- [Recorded data]:
──────────────────────────────

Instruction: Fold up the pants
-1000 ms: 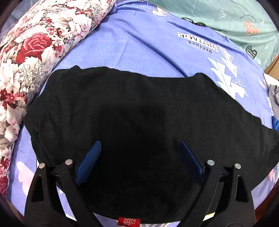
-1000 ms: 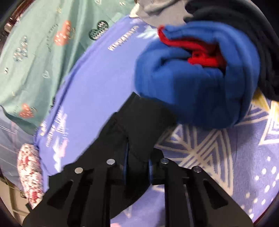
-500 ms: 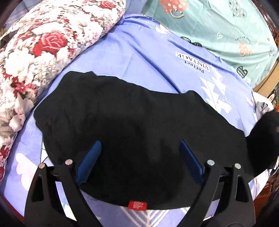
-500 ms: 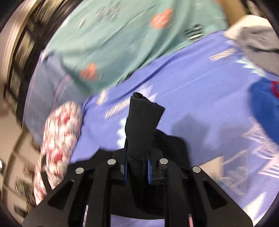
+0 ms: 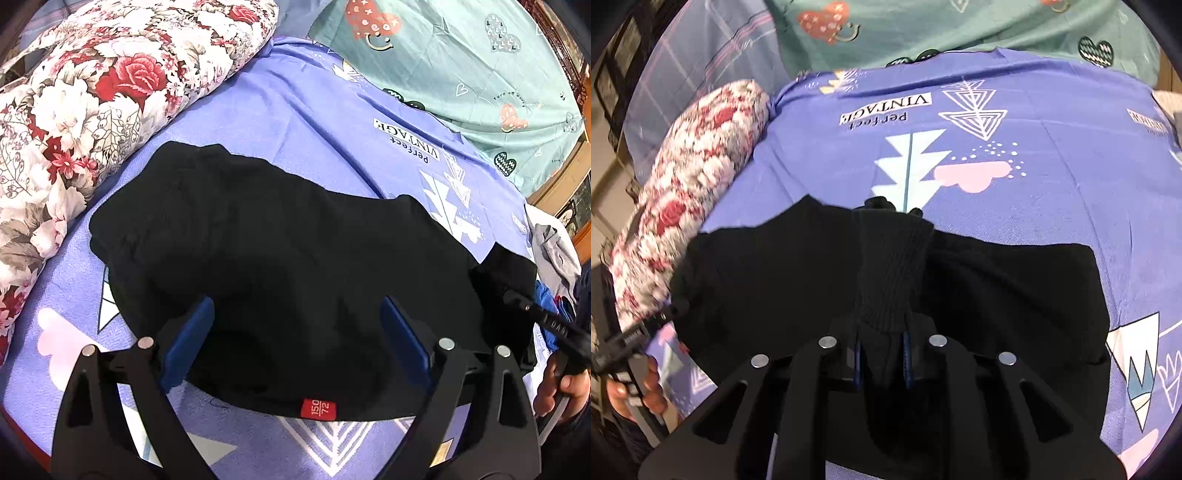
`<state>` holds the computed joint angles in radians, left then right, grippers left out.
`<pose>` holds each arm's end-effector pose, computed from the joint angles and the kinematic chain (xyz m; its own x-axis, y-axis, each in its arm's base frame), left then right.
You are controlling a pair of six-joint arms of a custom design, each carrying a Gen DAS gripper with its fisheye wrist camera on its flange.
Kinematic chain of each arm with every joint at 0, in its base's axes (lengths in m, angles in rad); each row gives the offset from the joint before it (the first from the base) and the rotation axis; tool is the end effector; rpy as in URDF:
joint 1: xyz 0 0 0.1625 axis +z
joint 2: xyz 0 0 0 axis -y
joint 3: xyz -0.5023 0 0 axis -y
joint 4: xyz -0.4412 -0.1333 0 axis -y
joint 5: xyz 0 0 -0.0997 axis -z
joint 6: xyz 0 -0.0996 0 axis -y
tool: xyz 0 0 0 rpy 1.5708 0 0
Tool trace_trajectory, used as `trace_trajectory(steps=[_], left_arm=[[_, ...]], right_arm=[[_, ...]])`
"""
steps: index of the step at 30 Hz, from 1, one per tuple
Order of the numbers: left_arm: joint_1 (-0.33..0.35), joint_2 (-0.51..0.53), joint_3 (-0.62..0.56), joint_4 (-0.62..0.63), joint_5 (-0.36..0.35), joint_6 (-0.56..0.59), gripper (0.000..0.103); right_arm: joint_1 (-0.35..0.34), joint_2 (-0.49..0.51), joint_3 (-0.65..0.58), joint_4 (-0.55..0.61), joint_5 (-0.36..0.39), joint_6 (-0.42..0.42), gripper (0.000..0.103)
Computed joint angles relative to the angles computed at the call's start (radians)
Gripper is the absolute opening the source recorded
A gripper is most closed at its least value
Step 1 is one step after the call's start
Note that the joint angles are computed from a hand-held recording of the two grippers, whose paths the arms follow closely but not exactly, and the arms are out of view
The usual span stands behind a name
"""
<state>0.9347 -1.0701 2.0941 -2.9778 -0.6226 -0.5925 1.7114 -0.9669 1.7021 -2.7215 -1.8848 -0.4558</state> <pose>-0.1750 -0.5976 0.2097 -0.8465 -0.3319 -0.4164 0.0944 0.6760 -0.7308 0.2055 -0.7202 0.2336 -0.8048 -0.4076 0.4314 -0.5373 0.8091 -0.2381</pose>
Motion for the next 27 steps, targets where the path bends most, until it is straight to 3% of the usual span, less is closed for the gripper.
trace_trajectory(steps=[7,14,27], left_arm=[[0.0,0.002,-0.011,0.023,0.005,-0.011,0.092],[0.001,0.004,-0.019,0.036,0.006,-0.001,0.092],[0.006,0.007,-0.026,0.059,0.004,0.008,0.092]], right_arm=[[-0.003,-0.002,-0.003,0.007,0.013,-0.007,0.016],[0.004,-0.042,0.012,-0.024,0.095,-0.032,0.016],[0.005,0.004,0.012,-0.004,0.046,-0.043,0.016]])
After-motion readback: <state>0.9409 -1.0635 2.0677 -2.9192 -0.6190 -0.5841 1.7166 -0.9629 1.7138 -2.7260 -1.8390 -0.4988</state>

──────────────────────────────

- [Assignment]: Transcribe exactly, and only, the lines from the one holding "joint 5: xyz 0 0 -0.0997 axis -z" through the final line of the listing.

- [Task result]:
joint 5: xyz 0 0 -0.0997 axis -z
joint 6: xyz 0 -0.0996 0 axis -y
tool: xyz 0 0 0 rpy 1.5708 0 0
Tool trace_trajectory, used as `trace_trajectory(steps=[_], left_arm=[[_, ...]], right_arm=[[_, ...]])`
"""
steps: index of the step at 30 Hz, from 1, one per tuple
Order of the numbers: left_arm: joint_1 (-0.33..0.35), joint_2 (-0.51..0.53), joint_3 (-0.62..0.56), joint_4 (-0.62..0.63), joint_5 (-0.36..0.35), joint_6 (-0.56..0.59), gripper (0.000..0.103); right_arm: joint_1 (-0.35..0.34), joint_2 (-0.49..0.51), joint_3 (-0.65..0.58), joint_4 (-0.55..0.61), joint_5 (-0.36..0.39), joint_6 (-0.42..0.42), gripper (0.000..0.103)
Computed joint angles relative to the angles computed at the call's start (radians)
Gripper is the absolute opening the source recorded
A gripper is most closed at its least value
Step 1 is one step after the call's start
Note that the joint angles are computed from a hand-held recording of the two grippers, whose paths the arms follow closely but not exactly, and the arms are out of view
The usual span stands behind a name
"""
<state>0.9347 -1.0701 2.0941 -2.9778 -0.6226 -0.5925 1.7114 -0.9669 1.7021 -2.7215 -1.8848 -0.4558</state> <pose>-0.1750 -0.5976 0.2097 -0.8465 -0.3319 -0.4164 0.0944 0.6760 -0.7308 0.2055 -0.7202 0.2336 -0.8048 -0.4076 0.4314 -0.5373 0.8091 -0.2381</pose>
Motion for the next 27 steps, targets where the path bends most, until it is straight to 3% of the usual span, less is closed for the gripper.
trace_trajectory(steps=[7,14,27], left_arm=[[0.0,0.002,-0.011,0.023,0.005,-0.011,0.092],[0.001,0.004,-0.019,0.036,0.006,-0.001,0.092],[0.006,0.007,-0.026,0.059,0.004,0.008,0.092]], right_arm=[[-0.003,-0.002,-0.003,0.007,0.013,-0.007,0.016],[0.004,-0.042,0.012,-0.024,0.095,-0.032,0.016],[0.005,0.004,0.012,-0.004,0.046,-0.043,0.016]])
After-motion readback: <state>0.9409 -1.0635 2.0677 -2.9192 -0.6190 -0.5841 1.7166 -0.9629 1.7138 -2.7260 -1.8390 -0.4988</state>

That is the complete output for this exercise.